Sorry but under neither civil or criminal law are the police legally duty bound to save your rear end and there been cases in high risk situations where they stood by and allow citizens to be harm in the US.

Mainly in riot situations but also in for example Columbine shootings, SWAT did not go in to protect the students and engage the shooters but just surrounded the building for hours, You was on your own in that building.
YES. I was sufficiently fortunate & honored to have known NYPD Lt. John Perry,
an active member of Mensa and of the Libertarian Party in NY.
He perished while he was committing multiple acts of heroism
and of Individual courage on 9/11/1, when (against his Captain's orders)
he re-entered 2 World Trade Center to lead out an additional group
of victims (beyond those who he 'd already led to safety outside).
He pressed his luck too much: the building collapsed on him.
His remains were uncovered the next April.

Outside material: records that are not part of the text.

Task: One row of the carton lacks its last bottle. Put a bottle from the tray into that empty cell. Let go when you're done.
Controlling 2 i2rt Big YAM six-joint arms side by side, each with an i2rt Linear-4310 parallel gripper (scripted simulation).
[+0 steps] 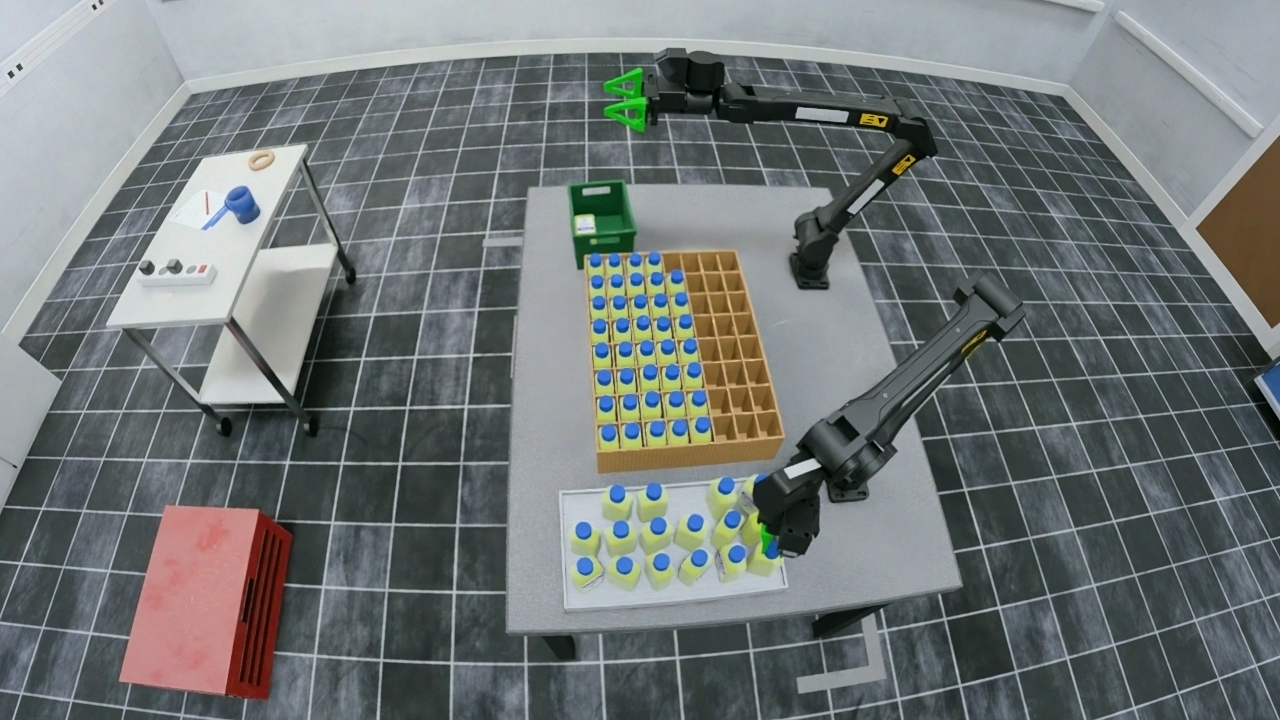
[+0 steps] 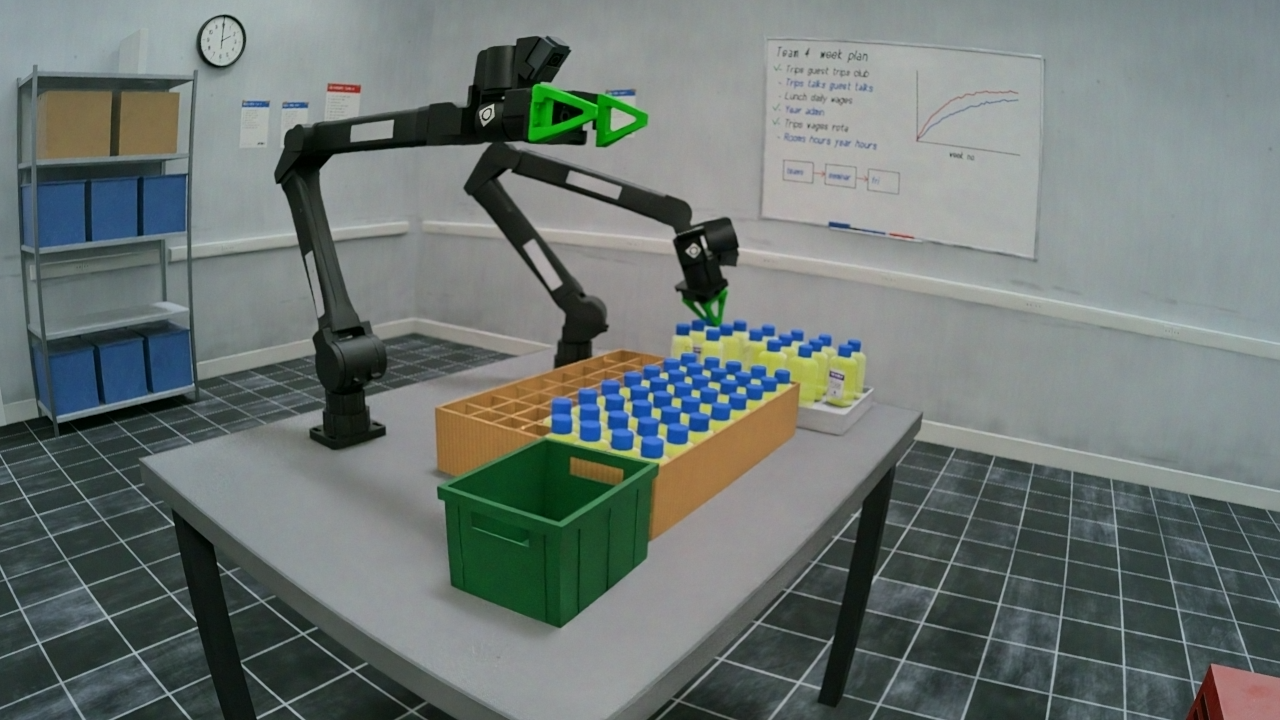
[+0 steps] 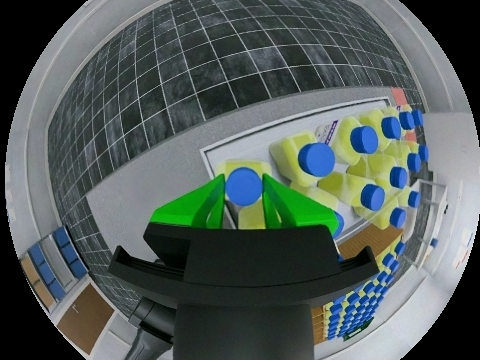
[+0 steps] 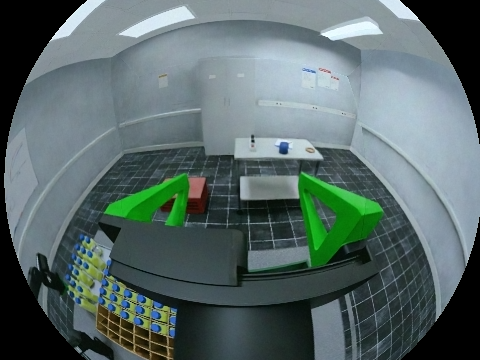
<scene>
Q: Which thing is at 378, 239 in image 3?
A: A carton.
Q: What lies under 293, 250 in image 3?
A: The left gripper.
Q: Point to a bottle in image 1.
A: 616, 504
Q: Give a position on a carton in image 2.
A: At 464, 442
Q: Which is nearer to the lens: the bottle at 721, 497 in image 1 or the carton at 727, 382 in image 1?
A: The bottle.
</scene>
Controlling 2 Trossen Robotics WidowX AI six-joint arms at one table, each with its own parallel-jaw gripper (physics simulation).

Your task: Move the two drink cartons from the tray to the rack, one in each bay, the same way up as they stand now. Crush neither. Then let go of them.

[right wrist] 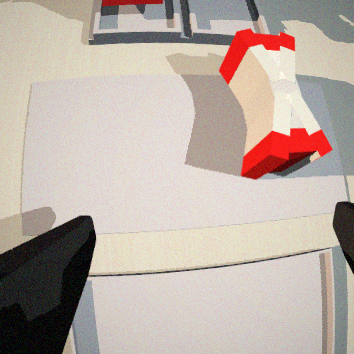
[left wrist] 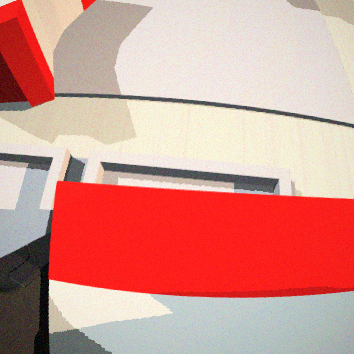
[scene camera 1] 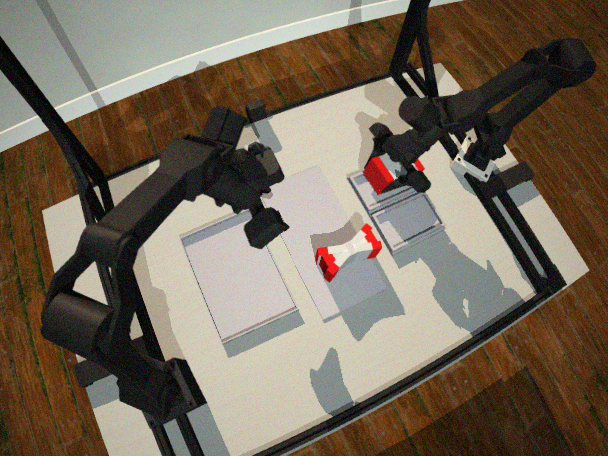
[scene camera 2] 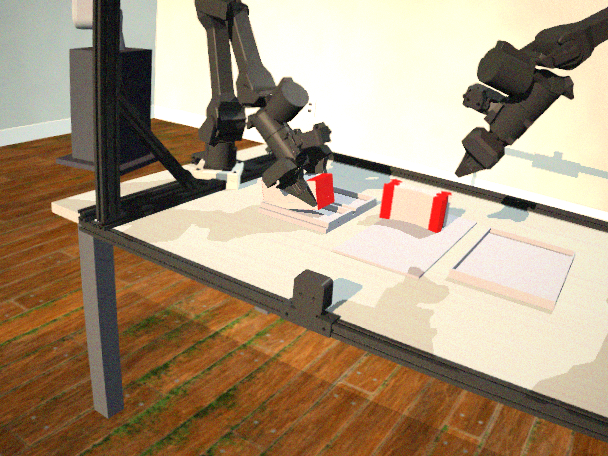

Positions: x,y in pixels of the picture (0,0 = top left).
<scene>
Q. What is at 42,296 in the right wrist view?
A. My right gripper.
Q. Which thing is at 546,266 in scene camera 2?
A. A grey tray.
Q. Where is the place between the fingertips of my right gripper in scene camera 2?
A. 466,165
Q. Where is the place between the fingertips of my left gripper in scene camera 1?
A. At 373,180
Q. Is my right gripper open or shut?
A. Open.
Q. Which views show my right gripper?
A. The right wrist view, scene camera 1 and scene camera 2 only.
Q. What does my right gripper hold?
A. Nothing.
</scene>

After 9/11/1, at a meeting of the Libertarian Party in NY,
addressing the group, he commented that the police
at Columbine High School were a bunch of cowards,
for lingering outside for so long afraid to enter.

Walter put it very well in referring to them as:
"better traffic wardens".

Reginald Denny was getting stomped on national TV,
from sea to shining sea, for the best part of an hour,
with NO assistance from police, while very serious injuries
from which he has not recovered to this day, were being publicly inflicted.
Like the victims in Columbine and in the theater, he was un-armed
and, in that respect, he was un-wise.

( tho I wonder how far into the future,
I will be physically able to support the weight of a gun, walking in the street )




David
OmSigDAVID
 
  1  
Reply Wed 25 Jul, 2012 04:02 am

Its very sad that of the customers in that theater
EVERYONE obayed its prohibition against personal firearms (except James Holmes)
and no one had a magnum revolver; very sad.

With a gun of sufficient power,
the predator coud have been knocked over backward,
whereupon the victims coud jump on him.

Its a little embarrassing that the only libertarian in the theater was James Holmes.
The others all obayed the anti-gun rule; very sad. I 'm sure that Mr. Holmes thought that thay were GOOD little victims.